AF = atrial fibrillation; DVT = deep vein thrombosis; NR = not reported; NVAF = nonvalvular atrial fibrillation; TIA = transient ischemic attack; VTE = venous thromboembolism.

Discussion

There are obvious numerous and significant limitations to this report. These include the limited description of clinical characteristics of the individual cases within the Medwatch submissions, such as prior medical history, clinical risk (eg, CHADS2 score), the lack of ability to follow up on an individual case basis, the potential for bias in the reporting mechanism that cannot be controlled, and an unknown denominator of the “at-risk” population.
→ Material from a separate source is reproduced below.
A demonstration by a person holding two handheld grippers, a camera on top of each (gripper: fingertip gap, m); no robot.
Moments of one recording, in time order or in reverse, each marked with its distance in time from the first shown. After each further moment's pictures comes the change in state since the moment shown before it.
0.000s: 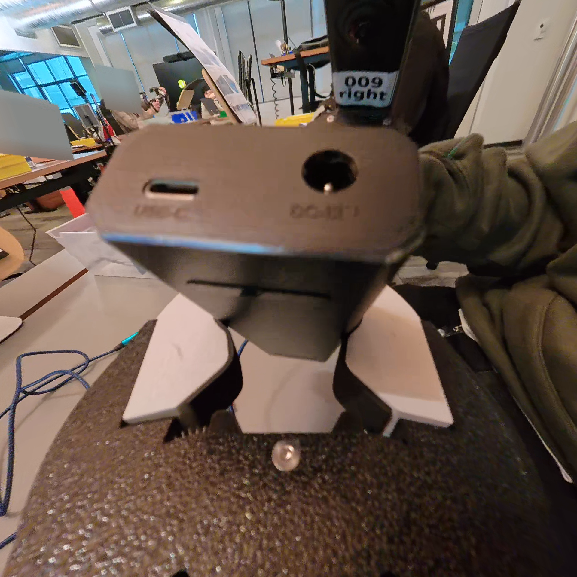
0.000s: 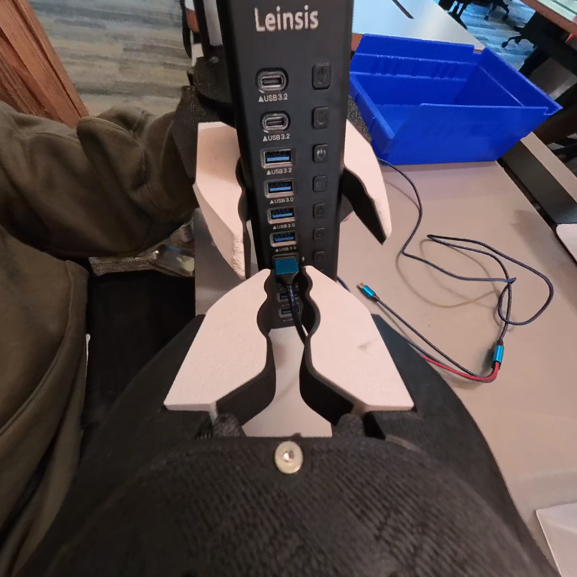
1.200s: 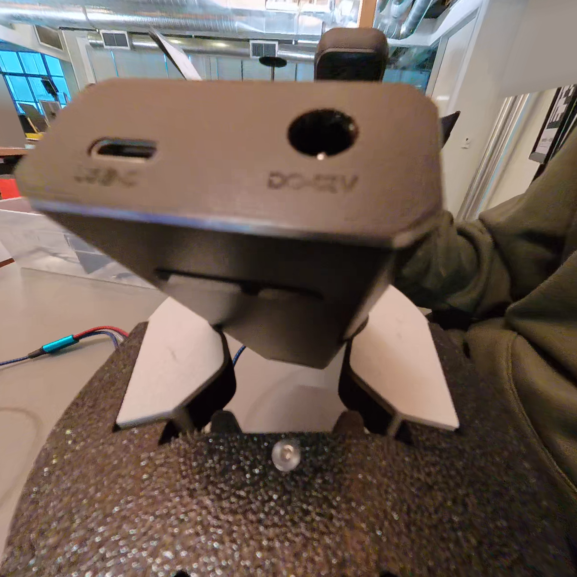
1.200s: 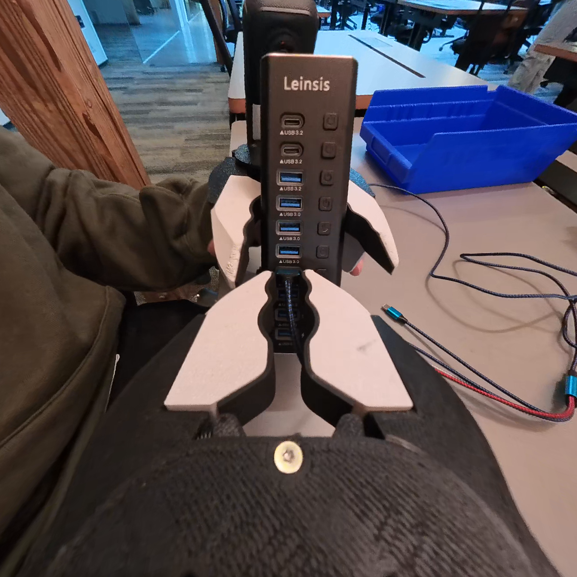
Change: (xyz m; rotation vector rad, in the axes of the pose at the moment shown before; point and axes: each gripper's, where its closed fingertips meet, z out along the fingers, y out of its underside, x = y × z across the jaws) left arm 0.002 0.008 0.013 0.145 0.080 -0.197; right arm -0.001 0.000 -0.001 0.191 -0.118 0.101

Further, it is not known how many patients abruptly ceased rivaroxaban and did not experience a clinical event, nor is it known how many patients ceased their anticoagulant and suffered an adverse event that was not reported. Finally, while the language in these forms clearly states that patients viewed legal advertising and stopped their rivaroxaban, this cannot be definitively known. However, it is clear that some patients are intimidated enough by the ongoing legal campaign to stop their anticoagulant, and thus suffer an adverse event.
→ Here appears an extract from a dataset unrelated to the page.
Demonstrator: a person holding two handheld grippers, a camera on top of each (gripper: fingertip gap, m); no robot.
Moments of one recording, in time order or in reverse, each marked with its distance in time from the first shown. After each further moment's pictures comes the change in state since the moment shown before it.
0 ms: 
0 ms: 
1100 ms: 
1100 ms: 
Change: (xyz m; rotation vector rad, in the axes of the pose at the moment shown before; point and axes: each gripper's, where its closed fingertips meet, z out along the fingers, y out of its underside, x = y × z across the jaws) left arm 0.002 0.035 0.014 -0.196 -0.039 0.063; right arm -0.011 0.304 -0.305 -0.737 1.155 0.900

These cases serve to highlight the importance of following anticoagulant prescribing information, and that physicians should emphasize that patients should not stop anticoagulants without medical consultation. Continued partnership between drug manufacturers, physicians, regulators, and patients is necessary to provide sufficient education to ensure that these important medical events do not occur.

KEY TEACHING POINTS

• Novel oral anticoagulants provide a new treatment option for a variety of thrombotic conditions, including nonvalvular atrial fibrillation. • These drugs have rapid onsets and short half-lives and should not be prematurely discontinued. • Legal advertising concerning XARELTO (rivaroxaban) has resulted in some patients stopping XARELTO therapy and experiencing adverse clinical events, such as stroke.